» **DIRECTIONS FOR THIS TASK**
Please figure out how many lines in the material contain "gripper", and give only that number.

» **DATA**
######

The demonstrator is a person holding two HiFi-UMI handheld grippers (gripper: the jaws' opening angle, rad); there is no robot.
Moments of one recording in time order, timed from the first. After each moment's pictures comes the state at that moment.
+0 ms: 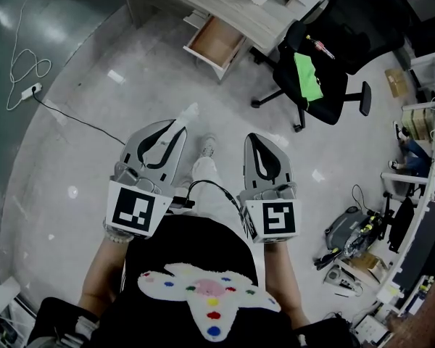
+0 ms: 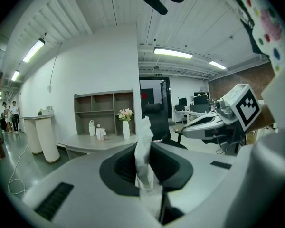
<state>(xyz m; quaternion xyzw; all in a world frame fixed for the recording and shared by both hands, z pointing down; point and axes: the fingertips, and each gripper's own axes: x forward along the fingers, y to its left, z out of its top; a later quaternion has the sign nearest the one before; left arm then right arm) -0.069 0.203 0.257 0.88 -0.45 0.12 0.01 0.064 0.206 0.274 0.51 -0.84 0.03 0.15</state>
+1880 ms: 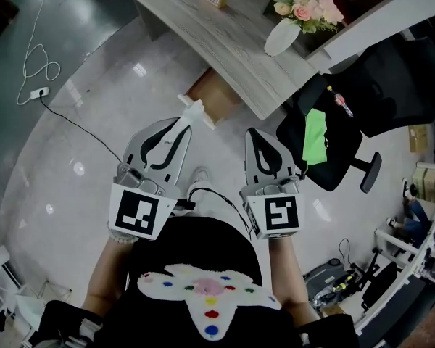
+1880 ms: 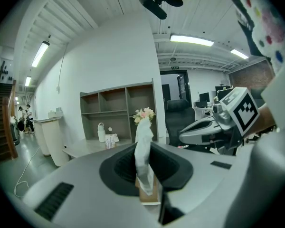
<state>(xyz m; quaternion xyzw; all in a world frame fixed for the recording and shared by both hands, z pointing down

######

» **COMPLETED EXERCISE**
2